TASK DESCRIPTION
Reprint the full listing exactly.

(Beginning of DATA SECTION)

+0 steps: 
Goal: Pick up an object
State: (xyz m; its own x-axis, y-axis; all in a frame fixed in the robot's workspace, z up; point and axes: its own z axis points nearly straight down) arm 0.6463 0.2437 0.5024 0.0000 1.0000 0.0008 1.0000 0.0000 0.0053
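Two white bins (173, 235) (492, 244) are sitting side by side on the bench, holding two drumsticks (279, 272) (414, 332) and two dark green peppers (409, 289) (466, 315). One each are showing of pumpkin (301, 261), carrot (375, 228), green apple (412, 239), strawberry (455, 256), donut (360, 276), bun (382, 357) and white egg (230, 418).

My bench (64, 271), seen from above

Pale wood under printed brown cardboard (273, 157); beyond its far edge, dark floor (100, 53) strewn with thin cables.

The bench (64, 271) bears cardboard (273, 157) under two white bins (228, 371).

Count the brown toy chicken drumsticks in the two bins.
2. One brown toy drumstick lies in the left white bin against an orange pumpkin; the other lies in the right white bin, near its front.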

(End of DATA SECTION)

EXERCISE ANSWER
+0 steps: 
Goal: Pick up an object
State: (xyz m; its own x-axis, y-axis; all in a frame fixed in the robot's workspace, z up; point and axes: its own z axis points nearly straight down) arm 0.6463 0.2437 0.5024 0.0000 1.0000 0.0008 1.0000 0.0000 0.0053
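Two white bins (173, 235) (492, 244) are sitting side by side on the bench, holding two drumsticks (279, 272) (414, 332) and two dark green peppers (409, 289) (466, 315). One each are showing of pumpkin (301, 261), carrot (375, 228), green apple (412, 239), strawberry (455, 256), donut (360, 276), bun (382, 357) and white egg (230, 418).

My bench (64, 271), seen from above

Pale wood under printed brown cardboard (273, 157); beyond its far edge, dark floor (100, 53) strewn with thin cables.

The bench (64, 271) bears cardboard (273, 157) under two white bins (228, 371).

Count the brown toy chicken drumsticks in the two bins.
2. One brown toy drumstick lies in the left white bin against an orange pumpkin; the other lies in the right white bin, near its front.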

The output for this exercise is now complete.